= Indio Mariano =

Mexican rebel

Indio Mariano was an Indigenous rebel against Spain in 1801 in Tepic, Nueva Galicia, now in the Mexican state of Nayarit.

==The background==
With the arrival of the Bourbons on the throne of Spain in 1801 came a period of Indio Mariano, one of them serious, led by different men. The first of these took place in Tepic, Nueva Galicia, in January. The second occurred in September in Nuevo León.

==The first rebellion==
Juan Hilario Rubio, an important man of Tepic, Alcalde José Desiderio Maldonado, and the Indigenous clerk Juan Francisco Medina were the leaders of the first Indio Mariano rebellion. These men circulated a proclamation for the crowning of a native of Tlaxcala as Rey de Indias Mariano Primero (Mariano I, king of the Indies). This was scheduled for January 6, 1801. Even before that date, some pueblos were in open rebellion against the Spanish.

The coronation, however, was frustrated. The Spanish officials were able to assemble a force of 762 men and 8 pieces of artillery, relying largely on the local militia and the fleet in the harbor at San Blas. For the place and time, this was an overwhelming force.
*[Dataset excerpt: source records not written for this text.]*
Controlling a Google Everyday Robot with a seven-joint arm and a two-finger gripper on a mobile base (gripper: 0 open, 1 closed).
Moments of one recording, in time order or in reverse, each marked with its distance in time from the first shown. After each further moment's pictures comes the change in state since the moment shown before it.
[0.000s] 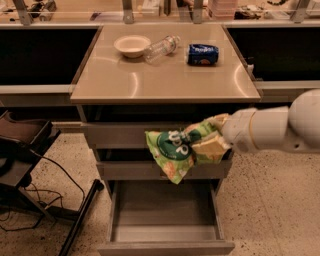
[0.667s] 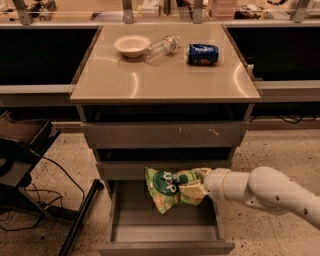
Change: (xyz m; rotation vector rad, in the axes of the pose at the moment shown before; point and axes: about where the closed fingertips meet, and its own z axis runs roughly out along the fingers) arm 0.162 0.045 0.137 -0.039 -0.050 0.300
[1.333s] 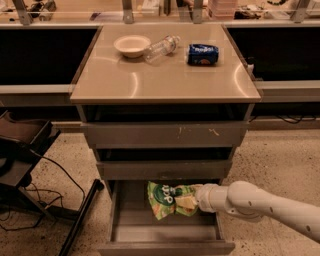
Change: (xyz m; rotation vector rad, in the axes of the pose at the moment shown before) arm 0.106 -0.027 0.086 0.025 0.098 0.152
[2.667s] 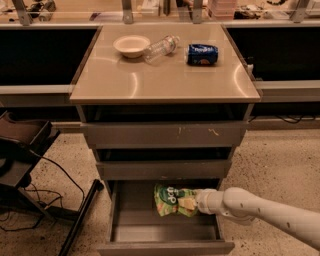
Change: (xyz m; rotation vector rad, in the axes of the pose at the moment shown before) arm 0.053 -0.050 0.064 0.041 0.010 0.118
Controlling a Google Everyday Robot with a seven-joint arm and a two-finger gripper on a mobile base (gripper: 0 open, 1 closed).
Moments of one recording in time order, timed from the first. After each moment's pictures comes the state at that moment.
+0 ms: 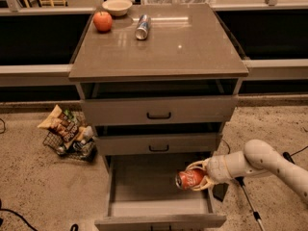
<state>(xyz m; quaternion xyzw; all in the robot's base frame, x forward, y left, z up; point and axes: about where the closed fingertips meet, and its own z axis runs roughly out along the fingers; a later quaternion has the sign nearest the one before) 0.500 -0.157 0.465 -0.73 0.51 0.24 0.39</state>
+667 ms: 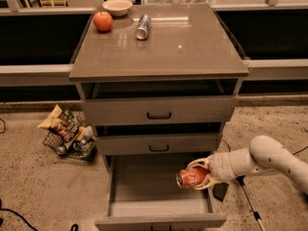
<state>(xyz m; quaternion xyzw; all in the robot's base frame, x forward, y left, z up) 0.483 -0.154 0.518 -0.74 0.50 0.21 0.40</state>
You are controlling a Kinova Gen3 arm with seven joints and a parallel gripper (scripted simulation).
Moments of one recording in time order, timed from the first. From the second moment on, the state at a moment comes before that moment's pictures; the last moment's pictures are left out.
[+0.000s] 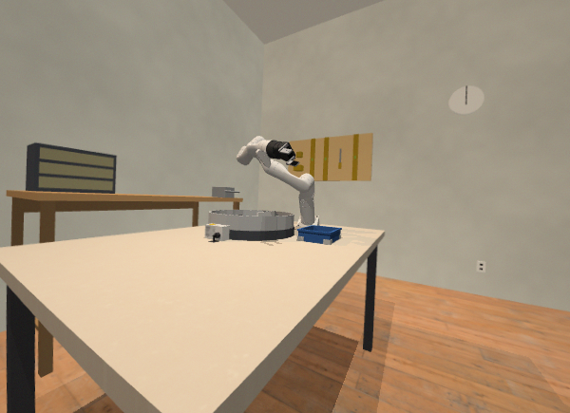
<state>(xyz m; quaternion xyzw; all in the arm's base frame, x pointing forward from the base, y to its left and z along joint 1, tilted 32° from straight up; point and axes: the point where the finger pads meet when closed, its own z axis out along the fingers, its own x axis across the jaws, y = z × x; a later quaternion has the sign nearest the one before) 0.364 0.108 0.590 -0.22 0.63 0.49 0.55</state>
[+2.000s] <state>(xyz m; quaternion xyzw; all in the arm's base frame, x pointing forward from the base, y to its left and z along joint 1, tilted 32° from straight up) 0.203 0.019 0.537 -0.24 0.63 0.49 0.55</state>
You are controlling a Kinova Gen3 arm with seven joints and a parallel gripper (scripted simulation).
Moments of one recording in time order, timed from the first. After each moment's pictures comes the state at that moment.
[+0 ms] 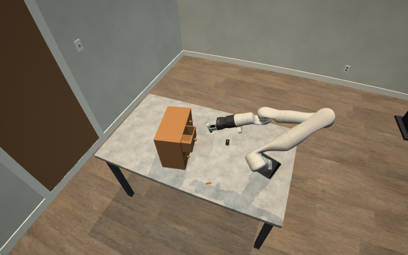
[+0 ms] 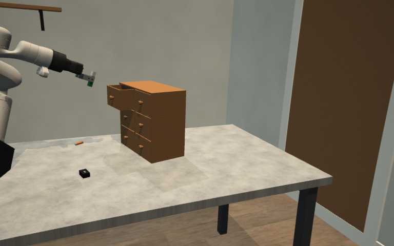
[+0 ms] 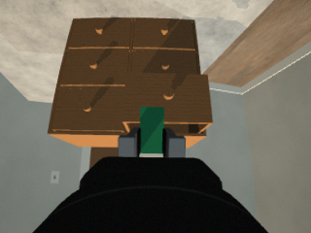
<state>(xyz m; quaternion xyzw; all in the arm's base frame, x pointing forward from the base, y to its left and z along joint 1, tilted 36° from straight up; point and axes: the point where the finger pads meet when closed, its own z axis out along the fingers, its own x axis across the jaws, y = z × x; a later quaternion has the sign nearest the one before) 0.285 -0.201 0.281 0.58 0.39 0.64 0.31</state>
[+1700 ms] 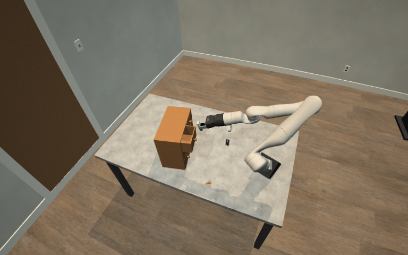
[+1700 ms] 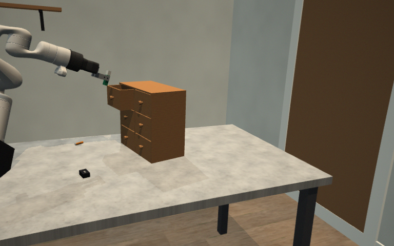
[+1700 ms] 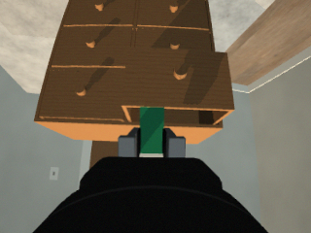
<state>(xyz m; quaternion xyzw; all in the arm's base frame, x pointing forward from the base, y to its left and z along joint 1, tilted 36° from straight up) 0.345 -0.210 0.300 0.58 0.39 0.63 0.33</state>
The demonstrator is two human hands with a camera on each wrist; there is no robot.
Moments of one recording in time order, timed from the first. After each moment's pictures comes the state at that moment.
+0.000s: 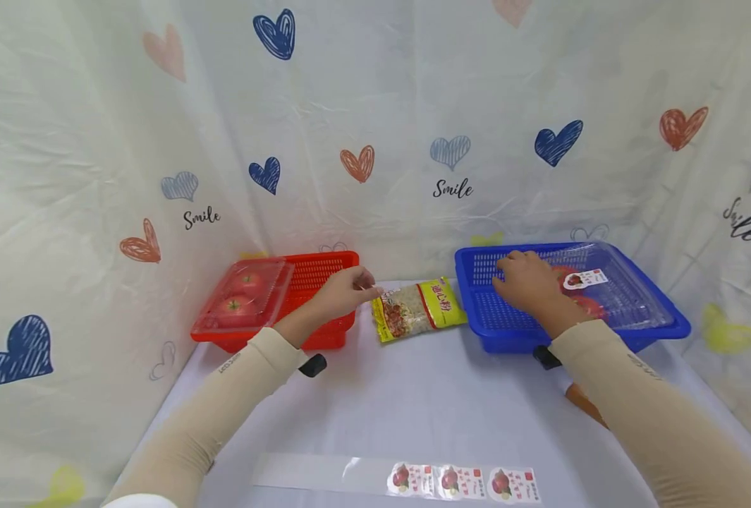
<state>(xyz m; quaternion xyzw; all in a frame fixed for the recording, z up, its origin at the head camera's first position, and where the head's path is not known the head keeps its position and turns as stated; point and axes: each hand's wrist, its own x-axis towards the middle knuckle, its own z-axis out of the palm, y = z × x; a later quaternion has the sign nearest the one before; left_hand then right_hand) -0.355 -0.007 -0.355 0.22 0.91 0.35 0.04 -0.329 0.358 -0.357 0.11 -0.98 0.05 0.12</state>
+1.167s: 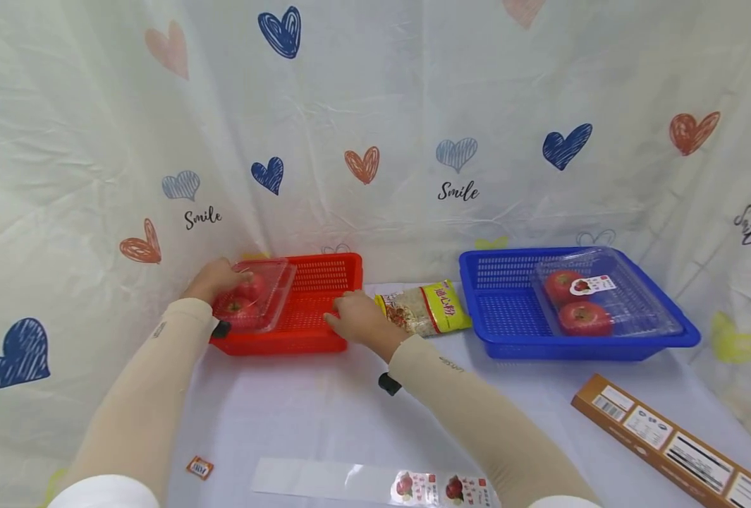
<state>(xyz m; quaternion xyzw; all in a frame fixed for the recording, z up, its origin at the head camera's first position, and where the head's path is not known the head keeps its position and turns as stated) -0.432 -0.246 -0.339 -0.07 0.95 0.28 0.06 -0.343 0.069 -0.386 0.19 -0.97 0.17 0.01</state>
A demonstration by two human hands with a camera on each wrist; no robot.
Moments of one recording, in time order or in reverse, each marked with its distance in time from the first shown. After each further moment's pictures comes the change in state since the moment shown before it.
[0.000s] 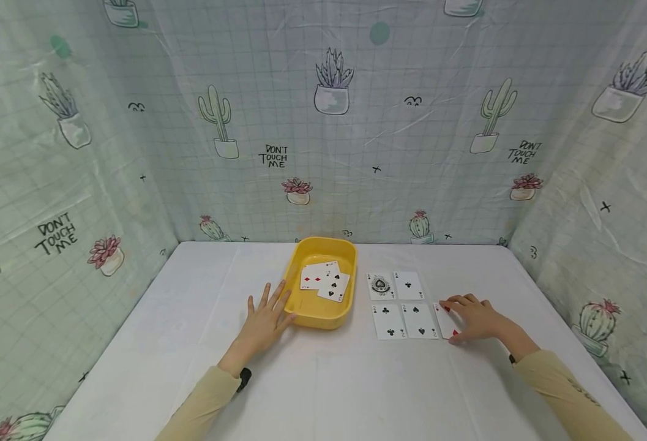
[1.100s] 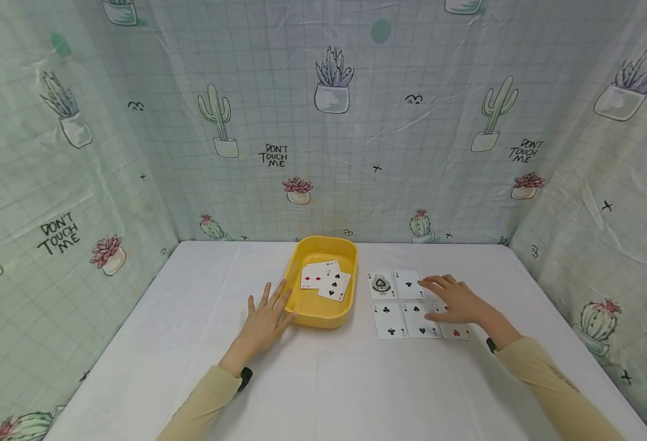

The three leaders and many other persons were taken prisoner. Many prisoners were taken in two "battles", one on January 5 and one on that day or shortly thereafter. The Indigenous offered little resistance, and casualties were minimal. The rebellion seemed to be over by January 8, but the following week a second wave appeared. The Spanish forces suffered setbacks. Large groups of armed Indians were seen in many places, converging on Tepic. The Spanish were forced to withdraw from various villages. They, too converged on Tepic.

Alarming rumors began to circulate — that 5,000 Yaquis were approaching; that 6,000 to 7,000 Yumas were coming from the Colorado River. The rebellion and rumours greatly alarmed viceregal officials in Mexico City, particularly since the mother country, and therefore also the colony, was at war with Great Britain. They began to fear the possibility of a general Indian uprising, perhaps simultaneously with a British invasion.

The fears were relieved the following week. Reports contradicted the rumours of massive movements of warriors. Other reports arrived telling of Indians returning peacefully to their villages. On January 19, Captain Leonardo Pintado dispersed a group of armed rebels, taking 33 prisoners. The emergency came to an end. The Spanish had taken approximately 300 prisoners.

Most of those arrested were sent to Guadalajara. However, some died in jail in Tepic of an unknown disease, some on the march to Guadalajara, and some after arriving in Guadalajara. Some of the Spanish troops also suffered from the disease, and some of them died. Juan Hilario Rubio was one of the rebels who died in Guadalajara. He was condemned postmortem to confiscation of his property, demolition of his house, and sowing of his fields with salt. The two other leaders were condemned to six years of public labor in Veracruz. This was a sentence that often proved fatal. Most of the other surviving prisoners were released.

Indio Mariano (also known as Máscara de Oro, or Golden Mask) was never crowned. He was apparently a young Indian itinerant beggar who showed up in Tepic shortly before Christmas 1800 in the company of an old mulatto and a child. He claimed to be the son of a deceased governor of Tlaxcala, and to have grown up in luxury. It may not have been true that Indio Mariano was a native of Tlaxcala in a literal sense. For the Indian resistance of the time, claiming a relationship to Tlaxcala was asserting a claim to the special rights granted to the Indigenous of that place by Hernán Cortés at the time of the Conquest. Indio Mariano was never found. However, rights and titles claimed in connection with Tlaxcalla persisted up until the time of the first Mexican Empire and may have even played a significant role in motivating some natives to side with the conservative forces during the French Intervention. There has been speculation that the "Promise of Tlaxcalla" may have played a part in the Cristero Rebellion, due in part to the belief that the catholic rebels were awaiting pontifical approval before crowning an official "Prince of Tlaxcalla" as heir to a "Kingdom of the Aztecs" in fulfillment of the Tlaxcalla Compact. One has to believe that the Tlaxcalla Compact may have given rise to the chicano legend of the return of the Quetzalcuatl to unify a broken Aztlan. Quetzalcuatl is the chief deity of the allied Aztec tribes who unified themselves under Tlaxcalla and the Spanish, when they liberated Cholula from Mexican control, leading up to the conquest of Tenochtitlan.

==The second "rebellion"==
On September 1, 1801, in Nuevo León, an Indian by the name of Juan José García was apprehended stealing cattle. He told the authorities he was Mariano I or Alejandro I. These were names of kings. Mariano asserted that his royal birth and ancestry were documented by papal certificates that he had personally obtained in Rome. His case was transferred to the royal medical tribunal, where he was diagnosed as mentally ill with melancholia. He was ordered to the hospital of San Hipólito for treatment.